The integration with modern statistical software through dagitty and ggdag makes rigorous DAG analysis accessible to applied researchers without requiring deep mathematical expertise. These tools automate the identification of adjustment sets, generate testable implications, and produce publication-ready visualizations that communicate causal assumptions effectively to diverse audiences including clinicians, policymakers, and journal reviewers.

Perhaps most importantly, DAGs provide intellectual humility about causal claims by making assumptions visible and testable. When we explicitly acknowledge that causal conclusions depend on unmeasured confounding being weak or that certain causal pathways exist or don’t exist, we invite critical evaluation and sensitivity analysis rather than presenting spurious certainty. This transparency strengthens rather than weakens causal inference by focusing debate on substantive questions about causal structure rather than technical details of statistical methods.

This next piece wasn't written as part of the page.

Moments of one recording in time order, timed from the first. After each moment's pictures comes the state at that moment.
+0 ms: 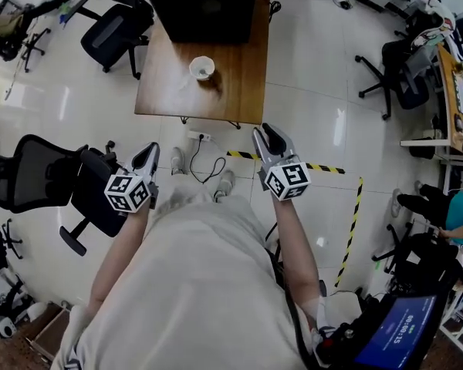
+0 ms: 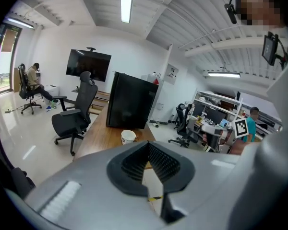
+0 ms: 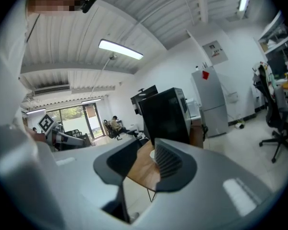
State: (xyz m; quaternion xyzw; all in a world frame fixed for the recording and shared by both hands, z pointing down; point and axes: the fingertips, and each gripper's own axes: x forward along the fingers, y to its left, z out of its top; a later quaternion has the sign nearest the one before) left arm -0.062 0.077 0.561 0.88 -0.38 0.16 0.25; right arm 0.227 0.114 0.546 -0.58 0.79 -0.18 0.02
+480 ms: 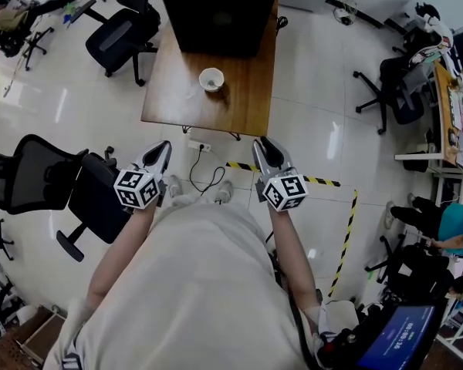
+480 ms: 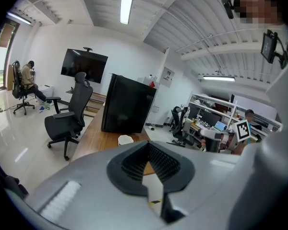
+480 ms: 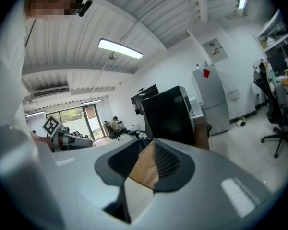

The future of healthcare research increasingly demands rigorous causal inference as we move from describing associations to recommending interventions. DAGs provide essential infrastructure for this transition, enabling researchers to design studies that credibly identify causal effects, analyze data in ways that respect underlying causal structure, and communicate findings with appropriate nuance about what we can and cannot conclude from available evidence. For researchers committed to generating actionable causal knowledge that improves patient care and population health, DAGs represent not an optional technical tool but a fundamental requirement for rigorous causal reasoning.